As of yesterday, House Republicans were torn, Sophie’s Choice-style, over what to demand in return for lifting the debt ceiling to accommodate the budget they passed. (Caveat: I’ve never seen Sophie’s Choice; I assume it’s a movie about a bungling kidnapper who has to choose what ransom she should demand.) One option was the Keystone XL pipeline. The other was the risk corridor provision in Obamacare, which they falsely call a “bailout.”
Here’s what happened next. First, the Congressional Budget Office released its annual budget report, and, among other things, it utterly annihilated the premise that there is any such thing as an “Obamacare bailout.” Having seen their imaginary claim conclusively debunked, Republicans are now leaning toward demanding its repeal anyway:
Breaking: GOP leadership just met... they've decided to move forward with risk corridors as top debt-limit option, will explore viability— Robert Costa (@costareports) February 4, 2014
The Obamacare Bailout repeal plan is “gathering momentum” this morning. Tomorrow, the House Oversight & Government Reform Committee is holding a hearing entitled, “Obamacare: Why the Need for an Insurance Company Bailout?”
The alleged bailout is actually one of three provisions in the Affordable Care Act designed to prevent insurance companies from cherry-picking healthy customers. One of them, called “risk corridors,” would impose a kind of tax on insurance companies that sign up healthier-than-expected customers, and reimburse the firms that sign up sicker-than-expected customers. (The same thing exists in the prescription-drug benefit enacted by Republicans in 2003 – the only difference is that Obamacare’s version of risk corridors only last for the first three years, while the Medicare Part D version lasts forever.)
The Republican Party has decided that this amounts to a bailout, and has been pounding away at the theme for weeks, with major figures like Marco Rubio and Charles Krauthammer leading the way, and pretty much everybody else in the party following along.
One obvious rejoinder to the charge is that bailout is not just a term of opprobrium you can hurl at any government program you don’t like. As Mike Konczal has explained, bailouts are a specific kind of government intervention – “these actions are special rules that go into effect only when a firm is already about to fail, and the moves are decided on a case-by-case situation (that is, bailouts are ex post and ad hoc).” If any government subsidy that prevents financial distress were a bailout, then roads would be a bailout for the auto industry and Social Security would be a bailout for bad investors.
The bailout lingo is popular, of course, because the bailout of Wall Street, even if necessary, created justifiable animosity that conservatives are eager to transfer to other, non-bailout government programs.

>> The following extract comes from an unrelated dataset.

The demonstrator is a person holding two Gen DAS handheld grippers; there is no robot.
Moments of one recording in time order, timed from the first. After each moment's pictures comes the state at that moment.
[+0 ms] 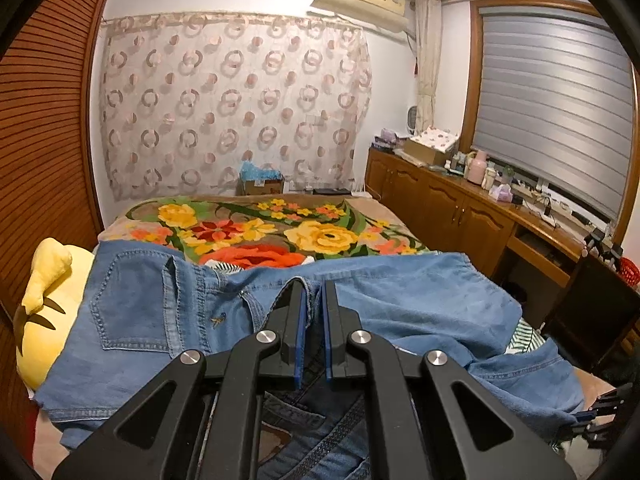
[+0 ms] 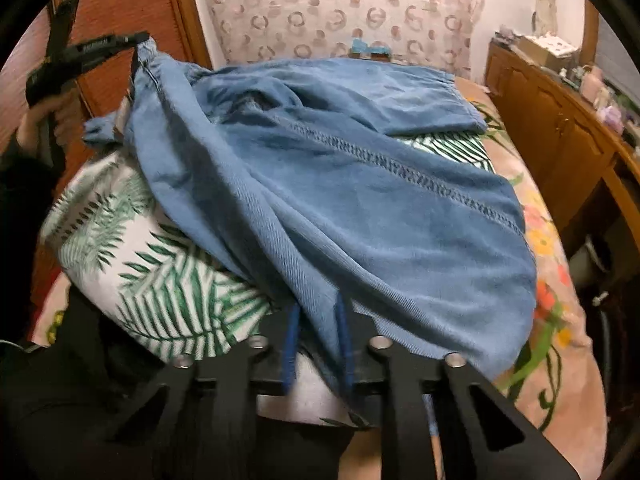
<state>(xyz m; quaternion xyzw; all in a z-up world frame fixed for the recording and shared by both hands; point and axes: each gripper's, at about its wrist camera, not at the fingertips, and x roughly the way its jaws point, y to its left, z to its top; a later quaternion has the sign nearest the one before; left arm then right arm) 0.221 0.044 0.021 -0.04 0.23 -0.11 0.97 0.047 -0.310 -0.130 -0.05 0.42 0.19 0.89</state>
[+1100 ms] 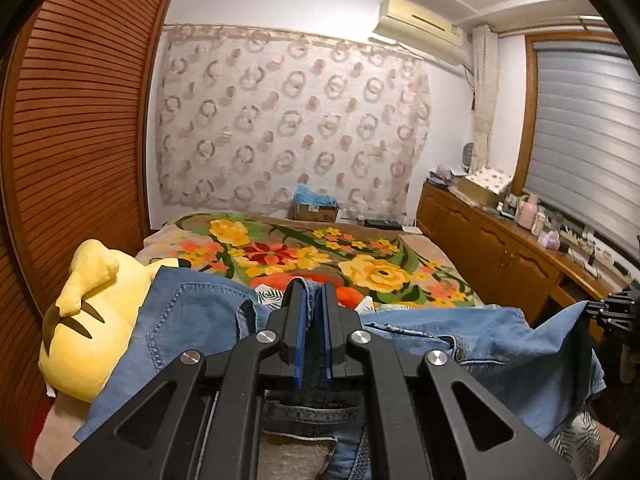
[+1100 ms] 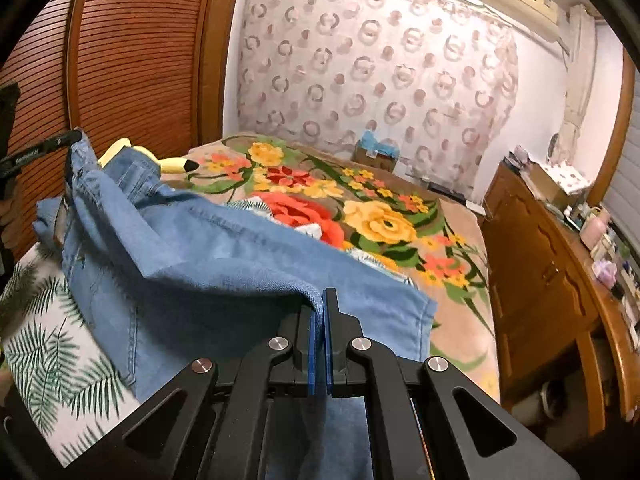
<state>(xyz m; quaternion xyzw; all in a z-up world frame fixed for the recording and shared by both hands) 0.254 0.108 0.025 -0.08 0.19 -0.01 0.98 0.218 -0.261 -0.036 -0.16 0.27 0.20 0.93</state>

The distinction between bailouts and subsidies “strikes me as a semantic quibble,” argues Reason’s Peter Suderman, because risk corridors have been “transformed from the revenue-neutral risk sharing program that was originally envisioned into a mechanism for the federal government to pay off insurers.” Likewise, Ramesh Ponnuru asserts, “the exchanges as a whole will be unbalanced and in need of a taxpayer bailout.”

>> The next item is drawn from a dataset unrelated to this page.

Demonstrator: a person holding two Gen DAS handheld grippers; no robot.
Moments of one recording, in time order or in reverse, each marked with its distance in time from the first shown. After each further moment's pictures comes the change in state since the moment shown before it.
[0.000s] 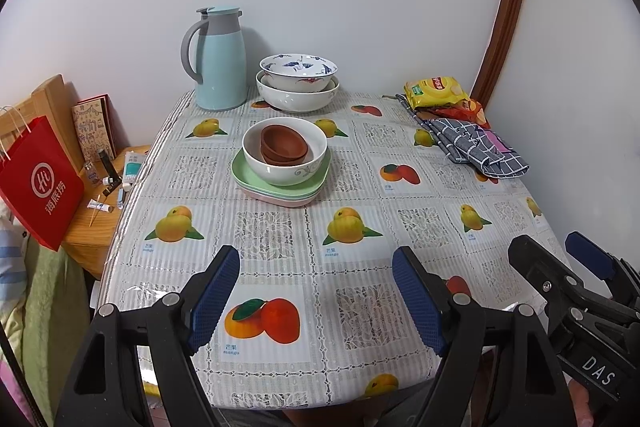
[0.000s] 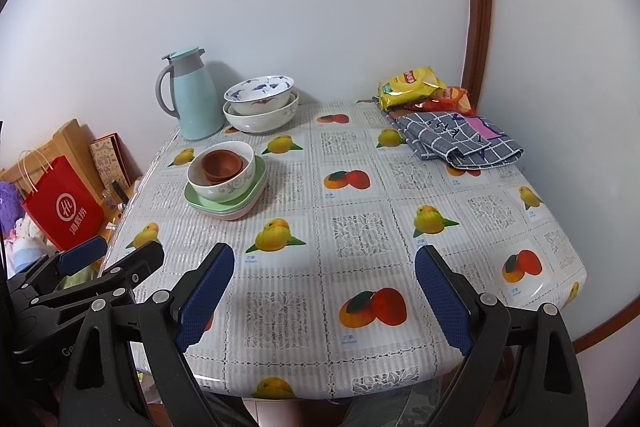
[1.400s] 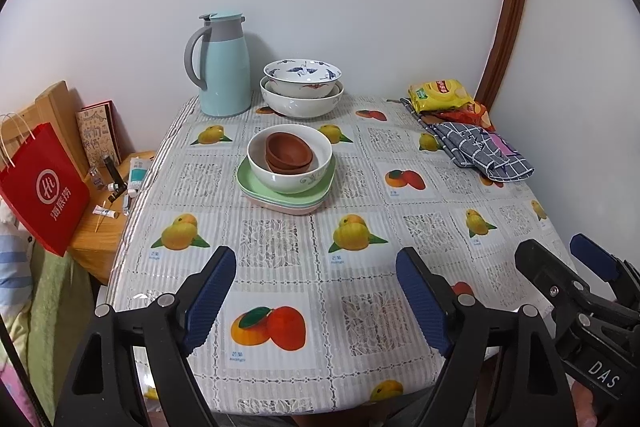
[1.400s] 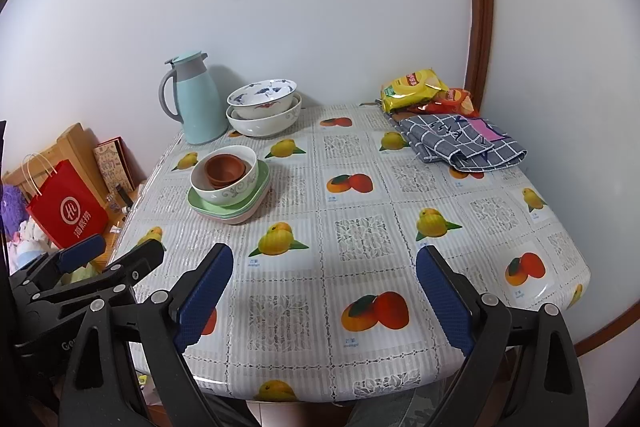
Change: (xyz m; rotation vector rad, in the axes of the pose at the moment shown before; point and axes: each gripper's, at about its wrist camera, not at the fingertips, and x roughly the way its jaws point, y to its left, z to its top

Note that they’re both assuming not only that any subsidy can be fairly called a bailout, but also that a subsidy will surely exist. The risk corridor program could end up paying more than it takes in, in which case it will wind up subsidizing insurers. Conservatives have assumed as a simple given that the risk corridors will pay out more than they take in.
Today’s CBO report predicts just the opposite: that insurance companies will be paid $8 billion, but will pay back $16 billion. The risk corridor program is therefore predicted to result in a net expenditure of negative $8 billion. Repealing risk corridors would increase the projected deficit. If we accept the spurious equation of a subsidy with a bailout, then the Republican plan to repeal risk corridors would be a bailout, and the risk corridors would be the opposite of a bailout.
Conservatives have assumed that of course risk corridors will pay out more to insurers, because of course the exchanges in Obamacare are failing to attract healthy customers and must be propped up. The quietest news in the CBO forecast is that there's no evidence this is happening. Yes, the bungled health-care launch lost two months of valuable outreach time, and implanted plenty of skepticism about the new law among consumers who knew little about it beside the failed website. Right-wing intellectuals spent last fall arguing not whether Obamacare was collapsing, but whether the entire liberal project was collapsing. (Yuval Levin last November: “it looks as though we may be witnessing a failure of the administrative state on a level unimagined even by its staunchest critics.”) Only a couple weeks ago, I futilely attempted to rebut two conservatives claiming the law was already “beyond repair.”
Today’s report projects that the bungled launch will mean enrollment in the exchanges will collapse all the way from seven million people to … six million people. Now, the number of people in the plan isn’t the only or best measure of its success, but it is a measure critics have seized upon. The existence of the nefarious Obamacare Bailout was a second reason – as the House Republican hearing asks, why the need for a bailout, if not to save a doomed law? There’s no reason why the lack of an Obamacare bailout should prevent conservatives from feeling anger at it anyway.